Thirdly, from the legal perspective, the rationales raised by the Philippines concerning the sovereignty over the so-called West Philippine Sea cannot effectively prove that these areas were terra nullius when they were annexed by the Philippines. On the contrary, historical and archaeological evidence indicates that China has exercised continuous, effective sovereignty over the South China Sea islands for over two millennia, with clear records of discovery, naming, resource exploitation, and administrative control. Notably, even think tanks of United States have questioned the Philippines' terra nullius argument as lacking in legal merit.

Fourthly, international law does not recognize geographic proximity as a legitimate basis for sovereignty claims. The Palmas Island arbitration (1928) explicitly rejected this rationale. The Chinese government has consistently asserted that physical proximity does not equate to lawful ownership, a view reiterated in formal statements since 1956.

Fifthly, international jurisprudence treats maps as supplementary rather than primary evidence. The maps cited by the Philippines lack official authority, continuity, and cartographic precision, and are absent from relevant treaties. Furthermore, scholars including Dylan Michael Beatty have pointed out that the cartographic data do not support the Philippines' claims. The deliberate association of old maps with modern territorial concepts by Philippine officials is inconsistent with the inherent logic of the maps themselves.

Concluding remarks

In contrast to China's well-documented history of peaceful exploration, naming, administration, and exploration of the South China Sea over millennia, the Philippines' efforts to assert sovereignty have been relatively recent and inconsistent, reflecting an artificially fabricated process. Prior to the 1970s, the Philippine government was largely preoccupied with internal unrest and separatist movements. It was only in the latter part of the 20th century that the Philippines began intensively asserting its claims through military occupation, domestic legislation, international litigation, and unilateral resource exploitation.

To legitimize these actions, the Philippines has made concerted efforts to construct a narrative based on selective history and legal interpretations, and has spared no effort to internationalize its claims and interpretations. Such an "internationalization" strategy has sought to sway global public opinion, secure diplomatic support, and entrench its maritime claims. However, this pushes China to present the true history of the South China Sea to help present the international community the facts and nature of the South China Sea issue by clarifying its historical truth and legal roots.
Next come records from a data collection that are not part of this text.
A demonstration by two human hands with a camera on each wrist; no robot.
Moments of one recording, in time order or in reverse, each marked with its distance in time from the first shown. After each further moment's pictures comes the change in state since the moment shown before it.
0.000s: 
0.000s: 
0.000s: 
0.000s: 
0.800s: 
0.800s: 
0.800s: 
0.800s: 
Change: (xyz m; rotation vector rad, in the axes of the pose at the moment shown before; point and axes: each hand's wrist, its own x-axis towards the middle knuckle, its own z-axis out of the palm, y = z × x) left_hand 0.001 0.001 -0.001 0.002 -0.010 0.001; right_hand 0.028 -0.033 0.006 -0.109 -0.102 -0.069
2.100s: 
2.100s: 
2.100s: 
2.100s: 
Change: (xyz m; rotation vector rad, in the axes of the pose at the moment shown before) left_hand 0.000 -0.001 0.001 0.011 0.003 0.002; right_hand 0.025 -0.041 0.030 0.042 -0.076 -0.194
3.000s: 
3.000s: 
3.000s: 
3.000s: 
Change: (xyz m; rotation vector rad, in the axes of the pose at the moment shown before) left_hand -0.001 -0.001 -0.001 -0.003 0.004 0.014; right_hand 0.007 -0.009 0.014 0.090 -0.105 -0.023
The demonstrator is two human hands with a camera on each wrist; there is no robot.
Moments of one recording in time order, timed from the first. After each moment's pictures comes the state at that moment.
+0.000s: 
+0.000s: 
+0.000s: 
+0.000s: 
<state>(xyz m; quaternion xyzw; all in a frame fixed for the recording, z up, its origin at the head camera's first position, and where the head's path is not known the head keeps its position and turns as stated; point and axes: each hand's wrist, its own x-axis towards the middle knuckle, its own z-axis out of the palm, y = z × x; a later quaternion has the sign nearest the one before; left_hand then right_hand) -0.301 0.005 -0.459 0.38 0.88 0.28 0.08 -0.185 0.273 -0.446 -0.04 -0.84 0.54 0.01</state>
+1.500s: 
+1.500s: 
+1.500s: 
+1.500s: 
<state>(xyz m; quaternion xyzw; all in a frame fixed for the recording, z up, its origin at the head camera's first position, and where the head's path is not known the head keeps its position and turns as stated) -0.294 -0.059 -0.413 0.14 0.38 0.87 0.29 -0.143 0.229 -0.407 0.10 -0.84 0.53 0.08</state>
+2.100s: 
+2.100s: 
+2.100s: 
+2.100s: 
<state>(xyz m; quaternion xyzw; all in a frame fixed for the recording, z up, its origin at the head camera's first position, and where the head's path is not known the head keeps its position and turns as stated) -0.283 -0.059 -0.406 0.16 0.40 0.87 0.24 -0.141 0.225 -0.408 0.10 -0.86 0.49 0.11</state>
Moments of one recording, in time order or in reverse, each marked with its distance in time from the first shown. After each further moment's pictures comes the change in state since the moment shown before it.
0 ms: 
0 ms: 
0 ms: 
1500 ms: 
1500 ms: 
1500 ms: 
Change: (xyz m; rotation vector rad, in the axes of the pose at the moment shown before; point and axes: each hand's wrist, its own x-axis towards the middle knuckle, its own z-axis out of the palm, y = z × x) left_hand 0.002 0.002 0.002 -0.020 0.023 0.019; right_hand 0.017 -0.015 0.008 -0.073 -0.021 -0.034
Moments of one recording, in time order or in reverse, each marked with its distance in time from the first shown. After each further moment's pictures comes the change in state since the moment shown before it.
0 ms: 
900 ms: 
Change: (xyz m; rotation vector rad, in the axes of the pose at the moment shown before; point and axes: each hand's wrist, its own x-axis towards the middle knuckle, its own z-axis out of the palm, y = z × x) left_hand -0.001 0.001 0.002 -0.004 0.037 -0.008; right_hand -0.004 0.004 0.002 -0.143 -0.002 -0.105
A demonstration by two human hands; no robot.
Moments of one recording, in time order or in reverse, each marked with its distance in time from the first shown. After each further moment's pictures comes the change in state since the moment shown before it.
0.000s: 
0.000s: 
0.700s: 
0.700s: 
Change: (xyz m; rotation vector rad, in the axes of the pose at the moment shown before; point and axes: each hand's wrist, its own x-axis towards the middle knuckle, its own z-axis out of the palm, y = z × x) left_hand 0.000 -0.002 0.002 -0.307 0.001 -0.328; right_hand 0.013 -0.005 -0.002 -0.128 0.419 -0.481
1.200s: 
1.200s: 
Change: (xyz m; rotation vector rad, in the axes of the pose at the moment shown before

Moreover, the Philippine claims and strategies toward the South China Sea may not progress without the US assistance. This hence triggers greater international scrutiny of the Philippines' own colonial legacy and postcolonial dependencies. Despite its formal independence, the Philippines remains deeply tied to the US. The both domestic and foreign affairs can hardly be said to be independent, and it seems that the country is still entangled in the shadow and quagmire of Western neo-colonialism.

Xu Xiaodong is vice chairman of Huayang Center for Maritime Cooperation and Ocean Governance. The views don't necessarily represent those of China Daily.